= William Tidd =

William Tidd (1760–1847) was a legal writer and lawyer who practiced as a special pleader.

==Life==
William Tidd was the second son of Julius Tidd, a merchant of the London parish of St Andrew, Holborn. He was admitted to the society of the Inner Temple on 6 June 1782, and was called to the bar on 26 November 1813, after having practised as a special pleader for upwards of thirty years. Among his pupils he numbered three who became lord chancellors—Lyndhurst, Cottenham, and Campbell—and Lord Chief Justice Denman.

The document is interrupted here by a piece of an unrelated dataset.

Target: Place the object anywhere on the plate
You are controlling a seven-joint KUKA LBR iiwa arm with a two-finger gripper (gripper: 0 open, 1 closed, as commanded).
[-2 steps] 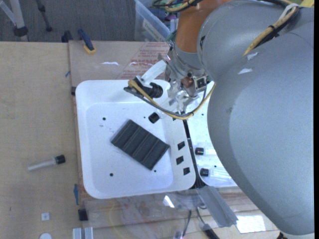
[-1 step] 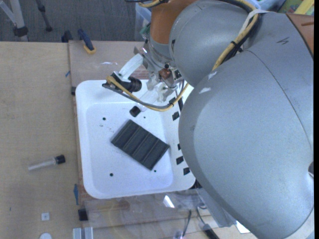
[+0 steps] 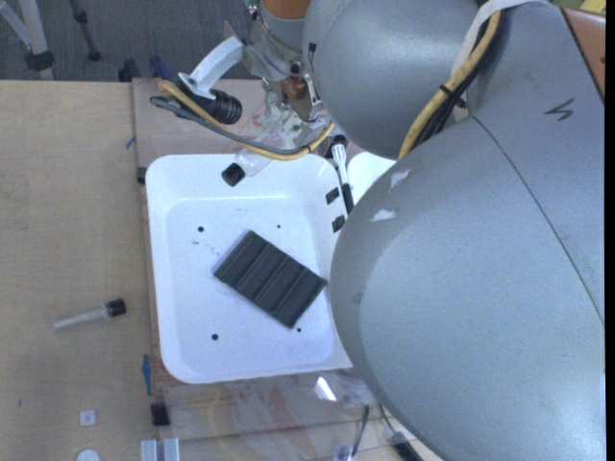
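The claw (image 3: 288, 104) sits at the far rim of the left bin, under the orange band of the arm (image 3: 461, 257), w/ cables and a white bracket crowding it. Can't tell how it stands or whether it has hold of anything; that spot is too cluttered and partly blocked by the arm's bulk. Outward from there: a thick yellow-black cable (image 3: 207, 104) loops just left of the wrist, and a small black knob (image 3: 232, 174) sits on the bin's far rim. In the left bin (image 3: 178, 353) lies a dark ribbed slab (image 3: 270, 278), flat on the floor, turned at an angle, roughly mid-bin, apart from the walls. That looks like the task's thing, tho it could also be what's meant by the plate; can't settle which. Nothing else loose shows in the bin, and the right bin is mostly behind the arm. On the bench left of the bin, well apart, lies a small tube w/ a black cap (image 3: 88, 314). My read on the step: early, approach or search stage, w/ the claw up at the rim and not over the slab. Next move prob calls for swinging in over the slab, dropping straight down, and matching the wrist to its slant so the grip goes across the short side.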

Tidd died on 14 February 1847 in Walcot Place, Lambeth, and was buried at Tillington in Sussex. By his wife Elizabeth he left ten children. She survived him a few months, dying on 21 October 1847. Tidd bequeathed the copyright of the "Practice" to Edward Hobson Vitruvius Lawes, serjeant-at-law.

==Works==
Tidd mostly known for his "Practice of the Court of King's Bench" (London), the first part of which appeared in 1790 and the second in 1794. For a long period it was almost the sole authority for common-law practice. It went through nine editions, the latest appearing in 1828. Several supplements were also issued, which in 1837 were consolidated into one volume. The work was also extensively used in America, where an edition, with notes by Asa I. Fish, appeared in 1856. Tidd was favoured by the approbation of Uriah Heep:

'I am improving my legal knowledge, Master Copperfield,' said Uriah. 'I am going through Tidd's "Practice." Oh, what a writer Mr. Tidd is, Master Copperfield!' (David Copperfield, ch. xii.)

Besides the "Practice", Tidd was the author of:

- Law of Costs in Civil Actions, London, 1792; Dublin, 1793.
- Practical Forms and Entries of Proceedings in the Courts of King's Bench, Common Pleas, and Exchequer of Pleas, London, 1799; 8th ed. 1840.
- Forms of Proceedings in Replevin and Ejectment, London, 1804.
- Forms of Practical Proceedings in the Courts of King's Bench, Common Pleas, and Exchequer of Pleas. The Fifth Edition, corrected, and enlarged, London and Dublin, 1819
- The Act for Uniformity of Process in Personal Actions, London, 1833.

The last four were intended to supplement the "Practice".